Presentation Authors: Michael Inadomi*, Khurshid Ghani, Tae Kim, Casey Dauw, John Hollingsworth, Ann Arbor, MI, David Leavitt, Detroit, MI, Adharsh Murali, Kavya Swarna, Karandeep Singh, for the Michigan Urological Surgery Improvement Collaborative, Ann Arbor, MI
Introduction: Ureteral stent placement during ureteroscopy (URS) may be a source of anxiety for patients because of the morbidity associated with stents. Using machine learning to harness high-quality clinical registry data, we sought to develop and validate a prediction model aimed at improving shared decision-making by informing patients of their personalized likelihood of stent placement.

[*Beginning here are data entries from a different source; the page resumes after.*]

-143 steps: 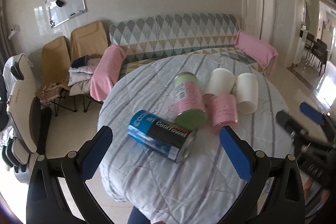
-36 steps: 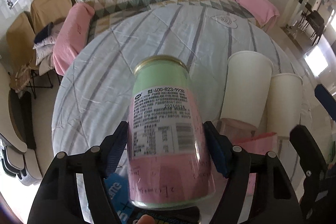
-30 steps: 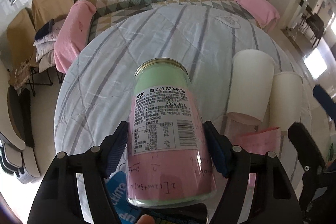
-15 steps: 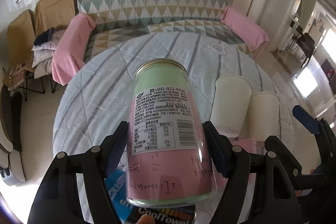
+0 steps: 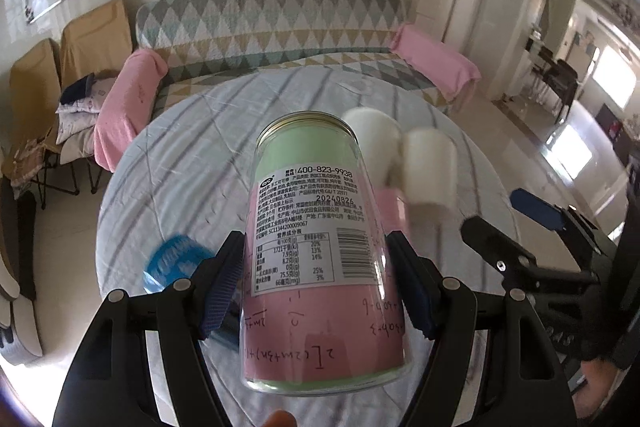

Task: Flip cup upright
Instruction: 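Lift the jar with the left tool and rotate it lid-up while the right tool approaches, then close the right tool on the upright jar while the left tool opens and releases it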

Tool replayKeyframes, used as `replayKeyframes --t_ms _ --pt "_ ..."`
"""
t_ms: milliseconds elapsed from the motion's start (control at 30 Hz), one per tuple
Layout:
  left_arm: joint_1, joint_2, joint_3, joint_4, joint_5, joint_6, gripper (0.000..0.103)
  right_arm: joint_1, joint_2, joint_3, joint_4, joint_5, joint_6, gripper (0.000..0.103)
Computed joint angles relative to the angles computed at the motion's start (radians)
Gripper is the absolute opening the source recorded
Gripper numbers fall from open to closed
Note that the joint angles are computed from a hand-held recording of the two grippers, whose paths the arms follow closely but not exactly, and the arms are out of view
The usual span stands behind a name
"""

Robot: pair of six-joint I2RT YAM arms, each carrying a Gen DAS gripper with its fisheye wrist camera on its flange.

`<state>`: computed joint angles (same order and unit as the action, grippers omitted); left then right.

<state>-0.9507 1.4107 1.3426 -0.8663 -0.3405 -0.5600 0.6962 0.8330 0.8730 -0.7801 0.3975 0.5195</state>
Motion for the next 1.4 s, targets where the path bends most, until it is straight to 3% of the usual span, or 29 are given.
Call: replayKeyframes --t_ms 300,467,633,800,967,1200,1300,1400 --pt "-0.213 -0.042 -0.063 -0.036 -0.139 -0.136 0.073 0.006 -0.148 -0.058 -0.098 -0.081 0.136 0.087" --pt "-0.299 -0.067 -0.125 -0.03 -0.193 -0.193 0.073 -0.022 -0.196 -0.104 -0.067 -0.21 0.209 0.087" --pt "-0.323 -0.077 -0.171 0.008 -0.202 -0.197 0.073 -0.176 -0.231 -0.205 0.075 -0.523 0.275 0.087" --pt "-0.332 -0.104 -0.23 0.081 -0.22 -0.151 0.073 -0.292 -0.187 -0.33 0.322 -0.823 0.407 0.087" --pt "-0.316 -0.121 -0.274 0.157 -0.208 -0.093 0.073 -0.33 -0.079 -0.397 0.513 -0.958 0.474 0.087" --pt "-0.293 -0.131 -0.321 0.227 -0.161 -0.03 0.073 -0.289 0.034 -0.395 0.652 -0.972 0.497 0.086" --pt "-0.294 -0.121 -0.313 0.223 -0.175 -0.018 0.073 -0.291 0.012 -0.382 0.623 -0.965 0.477 0.071" --pt "-0.305 -0.115 -0.305 0.212 -0.183 -0.023 0.073 -0.253 -0.011 -0.358 0.584 -0.904 0.437 0.07"
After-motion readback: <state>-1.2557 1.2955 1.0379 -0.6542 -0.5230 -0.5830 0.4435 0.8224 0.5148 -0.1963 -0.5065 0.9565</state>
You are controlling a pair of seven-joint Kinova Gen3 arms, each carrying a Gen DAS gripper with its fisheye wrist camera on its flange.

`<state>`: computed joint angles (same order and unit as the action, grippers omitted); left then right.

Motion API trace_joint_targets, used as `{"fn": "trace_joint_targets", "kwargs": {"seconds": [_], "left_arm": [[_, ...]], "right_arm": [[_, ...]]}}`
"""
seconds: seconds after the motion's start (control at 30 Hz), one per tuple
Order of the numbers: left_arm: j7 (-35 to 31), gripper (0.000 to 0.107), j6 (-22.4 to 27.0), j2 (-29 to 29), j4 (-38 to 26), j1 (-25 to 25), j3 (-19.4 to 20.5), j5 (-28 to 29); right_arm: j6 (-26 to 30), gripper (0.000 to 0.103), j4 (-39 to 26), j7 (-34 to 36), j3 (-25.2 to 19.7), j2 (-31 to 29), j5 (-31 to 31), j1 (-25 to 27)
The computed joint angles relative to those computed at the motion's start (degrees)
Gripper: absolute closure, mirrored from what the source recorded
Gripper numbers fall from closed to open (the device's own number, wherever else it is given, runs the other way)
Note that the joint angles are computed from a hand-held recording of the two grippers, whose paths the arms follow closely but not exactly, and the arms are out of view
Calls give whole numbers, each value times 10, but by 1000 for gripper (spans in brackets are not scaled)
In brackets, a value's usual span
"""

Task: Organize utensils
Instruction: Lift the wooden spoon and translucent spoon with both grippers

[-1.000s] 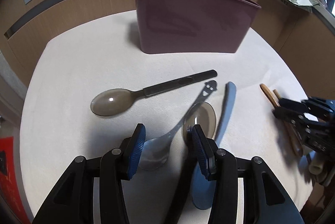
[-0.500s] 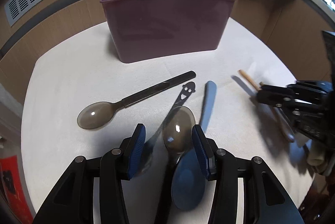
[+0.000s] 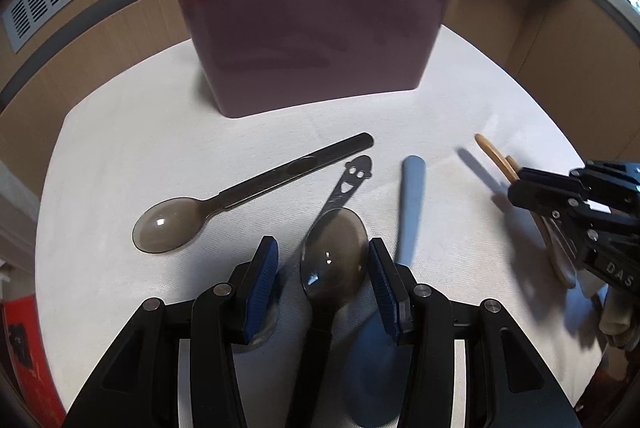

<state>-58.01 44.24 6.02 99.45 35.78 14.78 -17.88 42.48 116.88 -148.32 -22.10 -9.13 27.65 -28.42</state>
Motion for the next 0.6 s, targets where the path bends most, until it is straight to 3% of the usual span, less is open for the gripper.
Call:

Methods: We used the Michigan Urological Surgery Improvement Collaborative Reducing Operative Complications from Kidney Stones (MUSIC ROCKS) registry. This all-payer registry captures detailed clinical and operative data for patients undergoing ambulatory stone surgery in the state of Michigan. To understand predictors for stent placement, we identified all patients who underwent URS between June 2016 and April 2018. The data were divided randomly into a training set and a test set using 2:1 sampling stratified by practice. Using the training set, we developed a random forest model to predict stent placement. Predictors were selected based on importance within the model and clinical relevance. We applied the model to the test set and measured the area under the receiver operating characteristic curve (AUC) to assess validity.
Results: We identified 4,386 patients who underwent URS of whom 3,224 received a stent. Predictors used within the model were: use of laser lithotripsy, size of largest stone, prior stent placement, age, body mass index, procedure acuity, stone location, and history of prior kidney stone surgery. The model achieved an AUC of 0.70 on the test set. Slight improvement was seen with exclusion of 447 patients from practices that placed a stent in >90% of cases, with AUC increasing to 0.72. The model was generally well-calibrated (Figure), with a scaled Brier score of 0.15.
Conclusions: A model predicting ureteral stent placement following URS can inform patient decision-making using a set of eight predictors. Surgeon preference plays a sizable role in influencing the likelihood of ureteral stent placement. Our model was generally well-calibrated and thus suitable for informing patients.
Source of Funding: funding from Blue Cross Blue Shield of Michigan.